Dear Friends,
Cooperating with the Holy Spirit. The key to the spiritual life, our saints and theologians teach us, is to
recognize and cooperate with the promptings of the Holy Spirit by developing a disposition or interior quality of our soul attentive to what is happening in us and around us. Whether we’re confronted with constantly competing demands in a busy schedule, or lethargic and bored with no apparent purpose in life, we DO have the ability, with God’s grace, to distinguish the promptings of the Holy Spirit from those of the flesh and of the word. Easier said than done. The problem is that because we have a wounded nature, we tend to be drawn in a disordered way toward created things (money, pleasure, fame, etc.), viewing them as an end in and of themselves rather than as a means that point to the end where true happiness is found: in God, our Creator. How is it that we have this ability to keep all these “promptings”—of the Holy Spirit, the world, and the flesh—in a properly ordered way? The answer lies in today’s 2nd reading (Rom 5:1-2, 5-8): “…because the love of God has been poured out into our hearts through the Holy Spirit who has been given to us.” The Holy Spirit plays a fundamental “synthesizing action” in the human soul—if we understand how this happens and take our part in bringing it about.

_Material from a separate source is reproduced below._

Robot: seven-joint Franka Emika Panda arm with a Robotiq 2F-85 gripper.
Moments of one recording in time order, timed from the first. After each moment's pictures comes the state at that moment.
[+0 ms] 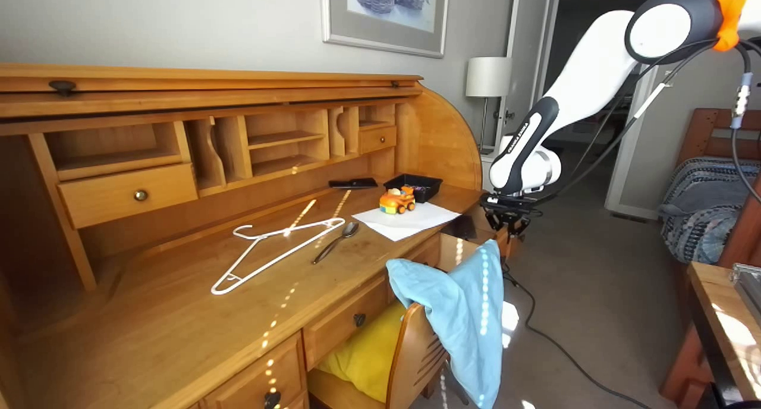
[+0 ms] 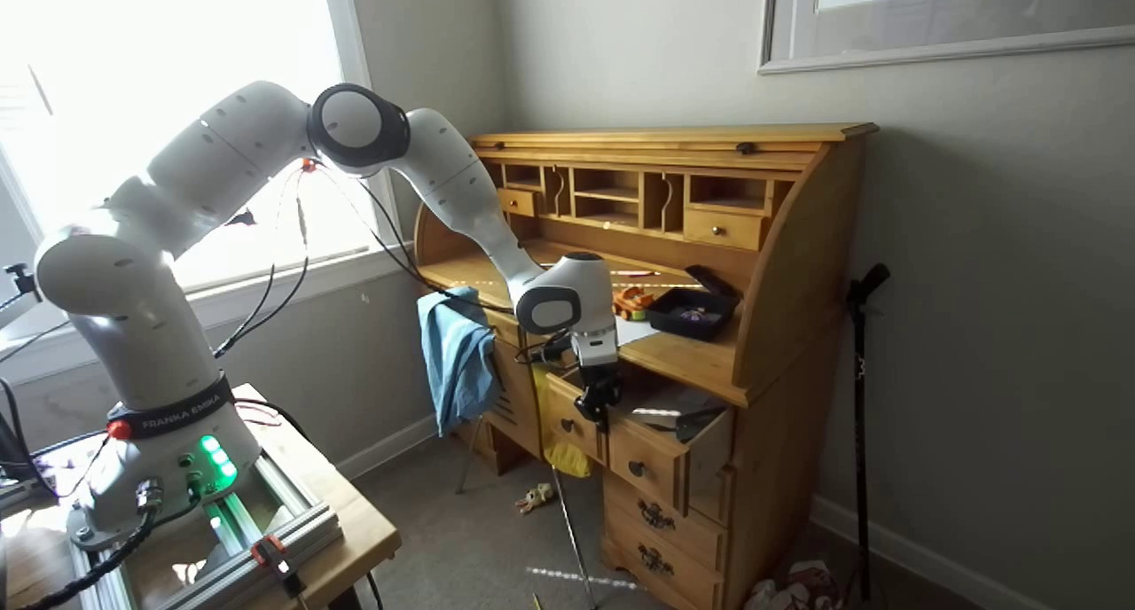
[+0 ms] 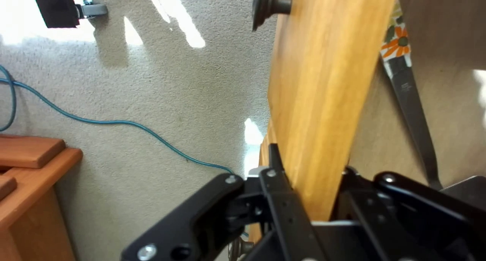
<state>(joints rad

I will be sharing more about how the Holy Spirit works in this way through charity in my 2nd of three Lenten Bible & Catechism Talks: “Because the love of God has been poured into our hearts (Romans 5:5). Distinguishing the promptings of the Holy Spirit from those of the flesh and the world” on Thursday, March 23, 7 PM at Our Lady of the Chesapeake in the church (and also live-streamed). While I will be drawing from some of the greatest theologians and saints of the Church—including Thomas Aquinas, Thomas a Kempis and his The Imitation of Christ (the most widely-read devotional book after the Bible), and Raniero Cantalamessa (Preacher of the Papal Household since 1980)—it will be FILLED with practical advice and aids (handouts) you can take home and immediately start using to bring greater depth to your Lenten pilgrimage.
The third and final Lenten Bible & Catechism talk will be at St. Jane’s on Thursday, March 30, 7 PM in the church (also live-streamed) on the topic: “I will open my graves and raise you …I will put my spirit within you (Ezekiel 37:12-14). The great paradox: How suffering demonstrates that God is all-powerful and all loving.”
To get the most out of these talks, bring your Bible and Catechism!